**What is being asked:**
Each line below from the one containing "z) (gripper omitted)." through the one containing "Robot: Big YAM" should be output exactly as it stands, and no other line should appear.

=== Section Start ===

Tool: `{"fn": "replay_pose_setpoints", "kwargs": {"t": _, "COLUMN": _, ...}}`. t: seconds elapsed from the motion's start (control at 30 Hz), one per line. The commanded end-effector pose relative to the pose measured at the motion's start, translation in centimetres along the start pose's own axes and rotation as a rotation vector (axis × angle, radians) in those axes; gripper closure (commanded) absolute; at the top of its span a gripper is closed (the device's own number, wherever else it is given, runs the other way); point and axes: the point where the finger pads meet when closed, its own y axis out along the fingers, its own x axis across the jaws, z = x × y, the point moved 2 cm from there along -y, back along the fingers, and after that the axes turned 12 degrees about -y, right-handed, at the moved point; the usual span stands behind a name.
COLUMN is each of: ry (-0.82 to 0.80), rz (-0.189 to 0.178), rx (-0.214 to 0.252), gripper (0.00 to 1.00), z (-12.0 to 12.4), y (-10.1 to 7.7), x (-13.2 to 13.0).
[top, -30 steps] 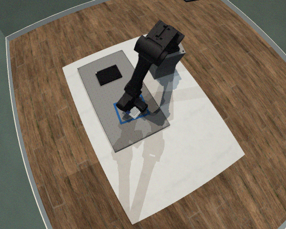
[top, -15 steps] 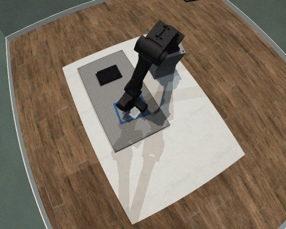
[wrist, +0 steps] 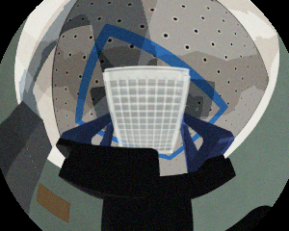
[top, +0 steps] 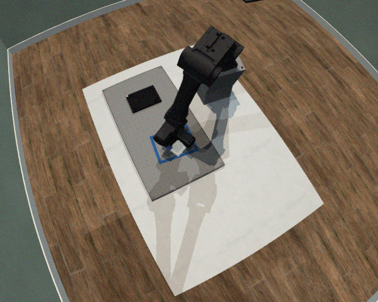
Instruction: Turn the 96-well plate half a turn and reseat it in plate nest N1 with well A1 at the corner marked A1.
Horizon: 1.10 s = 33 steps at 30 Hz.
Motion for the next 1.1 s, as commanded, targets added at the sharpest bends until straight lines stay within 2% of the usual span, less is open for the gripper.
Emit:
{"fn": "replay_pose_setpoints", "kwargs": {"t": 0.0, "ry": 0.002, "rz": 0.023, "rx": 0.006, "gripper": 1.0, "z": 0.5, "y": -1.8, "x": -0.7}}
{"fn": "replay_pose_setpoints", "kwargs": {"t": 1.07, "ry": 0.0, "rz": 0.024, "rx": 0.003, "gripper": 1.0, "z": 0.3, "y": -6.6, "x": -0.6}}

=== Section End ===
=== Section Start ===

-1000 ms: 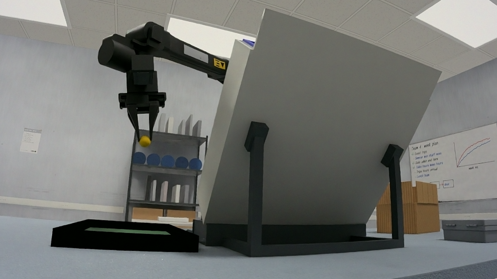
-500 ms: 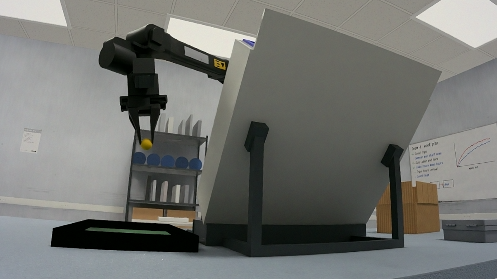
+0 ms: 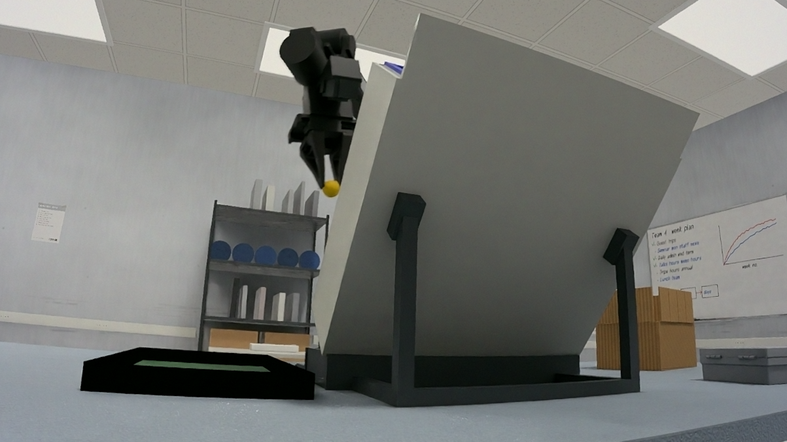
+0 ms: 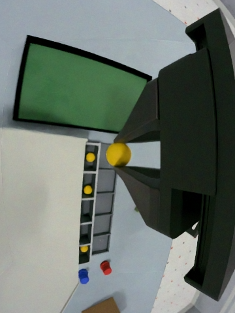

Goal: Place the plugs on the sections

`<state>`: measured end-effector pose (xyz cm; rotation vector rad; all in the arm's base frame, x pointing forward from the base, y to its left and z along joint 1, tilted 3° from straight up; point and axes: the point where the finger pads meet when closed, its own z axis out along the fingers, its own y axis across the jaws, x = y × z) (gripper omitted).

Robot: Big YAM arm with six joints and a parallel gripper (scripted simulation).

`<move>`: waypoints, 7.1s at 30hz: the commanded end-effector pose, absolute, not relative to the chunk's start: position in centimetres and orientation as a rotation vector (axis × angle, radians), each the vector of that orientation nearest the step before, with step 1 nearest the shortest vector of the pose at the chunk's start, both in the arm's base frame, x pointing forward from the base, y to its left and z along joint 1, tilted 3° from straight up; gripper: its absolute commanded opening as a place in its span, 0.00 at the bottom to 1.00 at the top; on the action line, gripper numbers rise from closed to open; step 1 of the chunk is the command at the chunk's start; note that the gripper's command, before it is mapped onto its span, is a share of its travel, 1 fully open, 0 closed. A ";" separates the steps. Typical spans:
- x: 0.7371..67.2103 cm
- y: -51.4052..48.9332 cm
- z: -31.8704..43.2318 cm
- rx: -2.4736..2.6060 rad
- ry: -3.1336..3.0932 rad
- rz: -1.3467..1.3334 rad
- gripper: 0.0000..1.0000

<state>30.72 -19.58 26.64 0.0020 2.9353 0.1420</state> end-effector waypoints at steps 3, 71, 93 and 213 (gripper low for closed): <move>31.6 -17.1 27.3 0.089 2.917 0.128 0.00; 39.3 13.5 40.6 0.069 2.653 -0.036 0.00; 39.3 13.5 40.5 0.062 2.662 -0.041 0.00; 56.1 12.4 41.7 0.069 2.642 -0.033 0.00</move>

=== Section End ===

**Answer for this exercise:**
`<state>`: measured end-effector pose (xyz cm; rotation vector rad; all in the arm's base frame, x pointing forward from the base, y to its left and z along joint 1, tilted 3° from straight up; point and axes: the point where the finger pads meet when closed, its own z axis out along the fingers, its own y axis across the jaws, x = y × z) (gripper omitted).

Robot: Big YAM arm with six joints and a parallel gripper (scripted simulation).

There is no more to this answer.